EXERCISE REQUIREMENTS: Whenever an image turns up, omit it and return the remaining data exactly.

SUPPLIED INFORMATION:
----------------------------------------

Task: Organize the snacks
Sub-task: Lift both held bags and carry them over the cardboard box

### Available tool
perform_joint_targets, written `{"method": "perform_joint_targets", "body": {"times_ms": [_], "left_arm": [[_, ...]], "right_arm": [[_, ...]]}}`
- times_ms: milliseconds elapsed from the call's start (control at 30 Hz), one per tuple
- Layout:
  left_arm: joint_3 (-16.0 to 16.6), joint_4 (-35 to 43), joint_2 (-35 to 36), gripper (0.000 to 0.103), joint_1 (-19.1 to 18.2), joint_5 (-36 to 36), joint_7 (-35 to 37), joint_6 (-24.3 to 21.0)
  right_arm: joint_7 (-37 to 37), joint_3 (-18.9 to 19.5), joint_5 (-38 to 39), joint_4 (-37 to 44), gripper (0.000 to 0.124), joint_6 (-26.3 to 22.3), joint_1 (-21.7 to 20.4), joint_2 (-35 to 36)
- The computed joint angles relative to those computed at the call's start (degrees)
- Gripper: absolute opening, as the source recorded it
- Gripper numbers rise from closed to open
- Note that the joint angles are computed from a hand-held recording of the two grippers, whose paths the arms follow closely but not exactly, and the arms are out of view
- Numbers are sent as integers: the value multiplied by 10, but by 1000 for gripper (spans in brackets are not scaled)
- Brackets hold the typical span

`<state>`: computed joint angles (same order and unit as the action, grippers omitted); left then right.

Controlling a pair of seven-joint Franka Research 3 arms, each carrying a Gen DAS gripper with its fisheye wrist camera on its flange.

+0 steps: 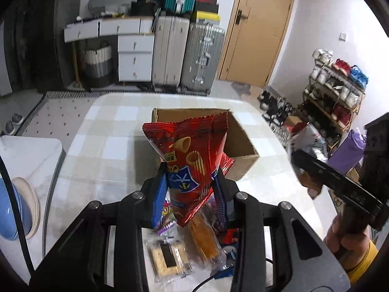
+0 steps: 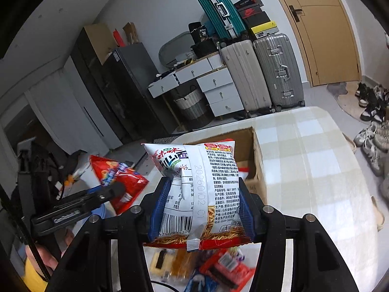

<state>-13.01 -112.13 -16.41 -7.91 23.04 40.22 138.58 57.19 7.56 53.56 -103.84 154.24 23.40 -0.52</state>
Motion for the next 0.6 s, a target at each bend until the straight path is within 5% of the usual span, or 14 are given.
{"method": "perform_joint_targets", "body": {"times_ms": [600], "left_arm": [[36, 372, 334, 32, 10, -114, 167, -129]], "right_arm": [[207, 13, -240, 352, 53, -110, 7, 268]]}}
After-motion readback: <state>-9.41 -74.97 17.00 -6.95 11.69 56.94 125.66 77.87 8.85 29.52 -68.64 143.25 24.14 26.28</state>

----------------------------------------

ANSWER SPACE:
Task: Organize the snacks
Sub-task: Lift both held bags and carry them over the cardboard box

### Available tool
perform_joint_targets, written `{"method": "perform_joint_targets", "body": {"times_ms": [_], "left_arm": [[_, ...]], "right_arm": [[_, ...]]}}`
- times_ms: milliseconds elapsed from the call's start (control at 30 Hz), one per tuple
- Layout:
  left_arm: joint_3 (-16.0 to 16.6), joint_4 (-35 to 43), joint_2 (-35 to 36), gripper (0.000 to 0.103), joint_1 (-19.1 to 18.2), joint_5 (-36 to 36), joint_7 (-35 to 37), joint_6 (-24.3 to 21.0)
  right_arm: joint_7 (-37 to 37), joint_3 (-18.9 to 19.5), joint_5 (-38 to 39), joint_4 (-37 to 44), gripper (0.000 to 0.124), joint_6 (-26.3 to 22.3), joint_1 (-21.7 to 20.4), joint_2 (-35 to 36)
- The computed joint angles relative to those computed at the call's start (degrees)
- Gripper: absolute opening, as the source recorded it
- Gripper numbers rise from closed to open
- Note that the joint angles are computed from a hand-held recording of the two grippers, whose paths the arms follow closely but not exactly, and the arms are out of view
- Numbers are sent as integers: the value multiplied by 10, but by 1000 for gripper (spans in brackets are not scaled)
- Brackets hold the typical span

`<state>`: computed joint angles (same order and unit as the action, grippers omitted); left then right.

Controlling a pair of seven-joint Franka Research 3 arms, each carrying a Gen DAS gripper with its fisheye wrist camera on its flange.

+0 steps: 
+0 steps: 

<state>-13.01 -112.13 -16.41 -7.91 23.04 40.22 138.58 57.19 7.56 53.56 -103.84 154.24 23.40 -0.52</state>
Motion for the next 0.6 s, a target at each bend until the straight path is within 5% of the usual span, or 14 are given.
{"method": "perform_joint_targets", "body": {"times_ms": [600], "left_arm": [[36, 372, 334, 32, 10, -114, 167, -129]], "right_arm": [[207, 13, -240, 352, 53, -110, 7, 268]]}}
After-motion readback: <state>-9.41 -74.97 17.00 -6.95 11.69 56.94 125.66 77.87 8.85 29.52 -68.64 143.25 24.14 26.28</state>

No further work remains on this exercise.